Terlihat dari salah satunya adalah hutan lindung yang terdapat di kawasan Ciemas Sukabumi gundul. Hutan lindung tersebut seluas 8.000 hektare yang mana dibabat untuk dijadikan huma atau ladang bercocok tanam. Hingga saat ini hanya tinggal tersisa 2.000 hektare. Sebagian besar kayu di hutan lindung itu habis dijarah penebang liar. Ada sekitar 1.300 orang yang masuk ke daerah tersebut telah menjadikan tempat tersebut menjadi huma atau ladang. Hal ini, sudah berlangsung sejak tiga tahun terakhir. Ironisnya, hingga saat ini belum ada upaya penegakan hukum buat para penjarah hutan lindung di kawasan tersebut. (Liputan6.com, 11/10/2001)

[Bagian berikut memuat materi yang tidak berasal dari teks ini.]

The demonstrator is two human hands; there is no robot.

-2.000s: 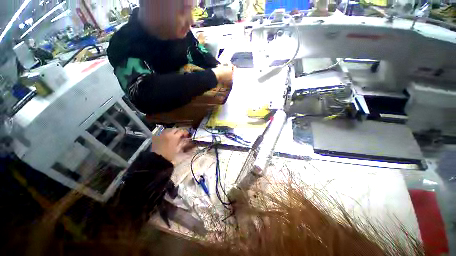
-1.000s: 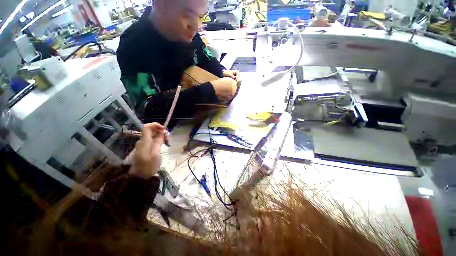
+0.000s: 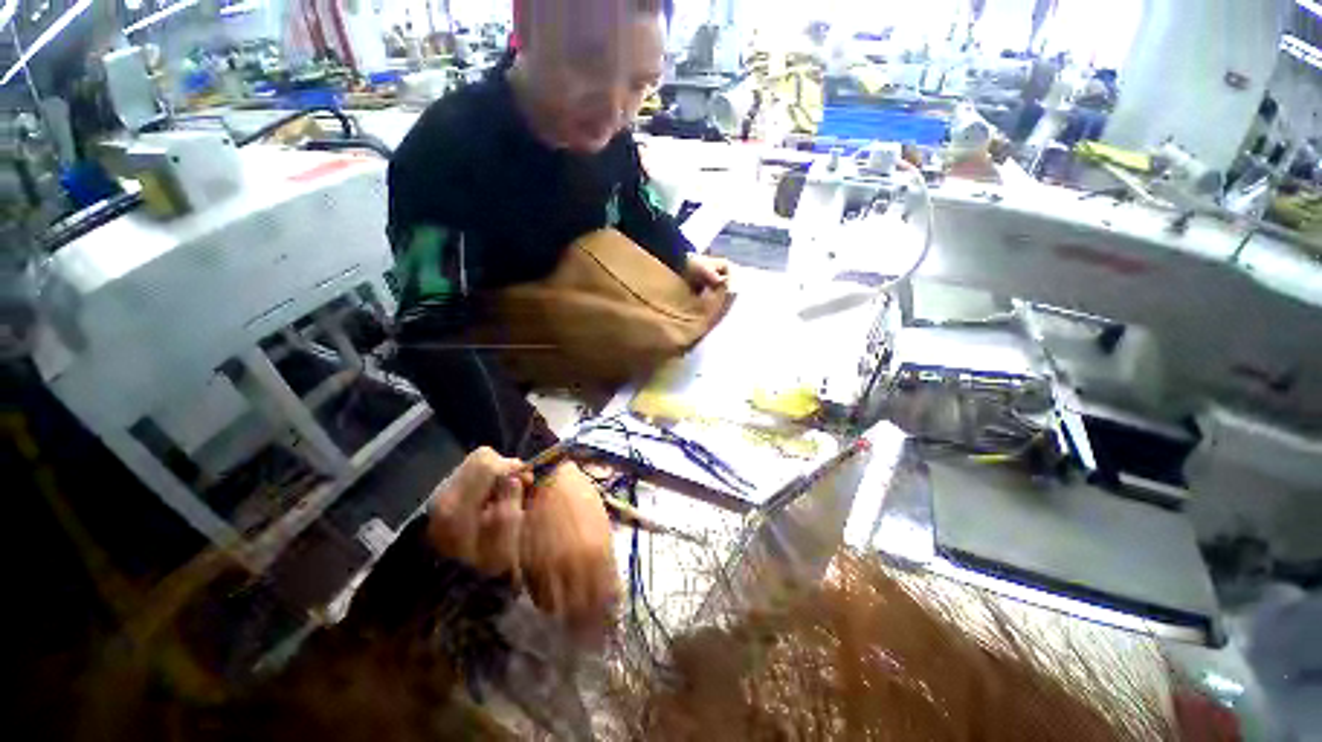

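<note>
My left hand [image 3: 476, 510] is at the lower left of centre, fingers pinched on a thin dark tool [image 3: 551, 458] with a small orange part. My right hand [image 3: 570, 544] is close against it on the right, blurred, with its fingertips hidden; whether it holds anything cannot be told. A thin pale-brown stick [image 3: 650, 519] points right from beside my right hand. Hair covers the bottom of the view and hides my right forearm.
Black cords [image 3: 696, 447] lie on the white table by yellow pieces [image 3: 784, 402]. A slanted metal guard [image 3: 819, 507] stands right of my hands. Opposite, a person holds a brown bag [image 3: 602, 297]. The pattern sewing machine [image 3: 1131, 268] is at right.
My left hand has moved lower and right from where it held up a pinkish stick. My right hand has come into view beside it. The person's brown bag now shows more fully. The view has shifted.
</note>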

Banyaknya bencana yang menimpa negeri yang akan sumber daya alami ini. Maka, sudah saatnya pemilik kekuasaan dan rakyat negeri ini untuk bermuhasabah dan bertobat dengan berupaya agar syariat segera tegak di bawah kepemimpinan Islam. Menunggu bencana yang seperti apa hingga membuat manusia menyadari kesalahan perbuatan manusia hingga menimbulkan bencana yang silih berganti menimpa negeri ini. Akankah menunggu negeri ini hancur barulah bertobat?

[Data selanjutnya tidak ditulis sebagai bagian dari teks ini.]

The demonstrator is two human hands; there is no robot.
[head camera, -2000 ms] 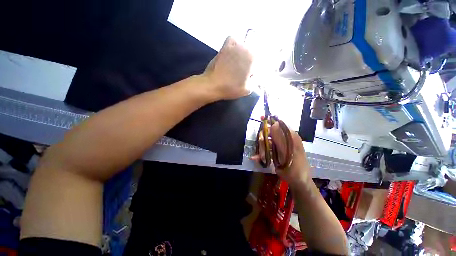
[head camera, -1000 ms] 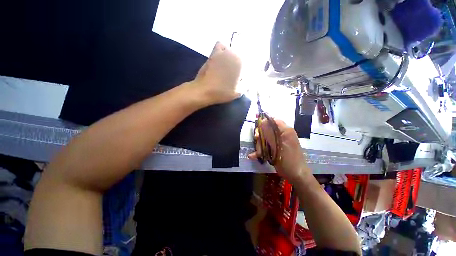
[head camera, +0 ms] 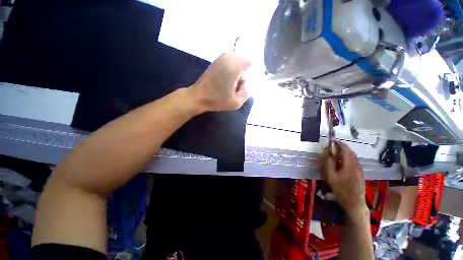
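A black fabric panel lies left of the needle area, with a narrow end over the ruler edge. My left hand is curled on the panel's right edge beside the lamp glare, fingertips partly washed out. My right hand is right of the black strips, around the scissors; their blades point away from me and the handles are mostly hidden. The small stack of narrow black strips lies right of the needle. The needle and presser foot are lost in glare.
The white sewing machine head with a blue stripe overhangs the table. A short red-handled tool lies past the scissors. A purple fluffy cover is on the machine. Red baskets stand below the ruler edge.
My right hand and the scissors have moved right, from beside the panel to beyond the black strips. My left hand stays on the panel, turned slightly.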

Sudah cukup, kekayaan alam yang melimpah diserahkan pada asing atas nama investasi alias penjajahan gaya baru. Asing mengeruk kekayaan alam negeri ini dengan standart keuntungan berlimpah dan tidak peduli dampak yang akan dihasilkan dengan pengerukan sumber daya alam tersebut dan tentu tidak ingin jika rugi. Maka segala daya upaya akan dilakukan agar investasi berbuah keuntungan sebesar-besarnya
Sangat berbeda, dalam kepemimpinan Islam akan membangun negeri ini tanpa merusak sehingga bencana-bencana yang timbul akan sangat bisa diminimalisir. Selain itu, segala pertimbangan pembangunan akan berstandart apakah pembangunan untuk mempermudah urusan rakyat atau justru berdampak buruk pada rakyat dan merugikan rakyat.
Negara dalam kepemimpinan Islam berperan sebagai raa'in (pelayan) dan junnah (perisai) sehingga rakyat hidup sejahtera penuh berkah. Menjadi Junnah (perisai) bagi umat Islam, khususnya, dan rakyat umumnya, meniscayakan pemimpin negara harus kuat, berani dan terdepan. Bukan orang yang pengecut dan lemah. Kekuatan ini bukan hanya pada pribadinya, tetapi juga pada institusi negaranya. Kekuatan ini dibangun karena pondasi pribadi dan negaranya sama, yaitu akidah Islam.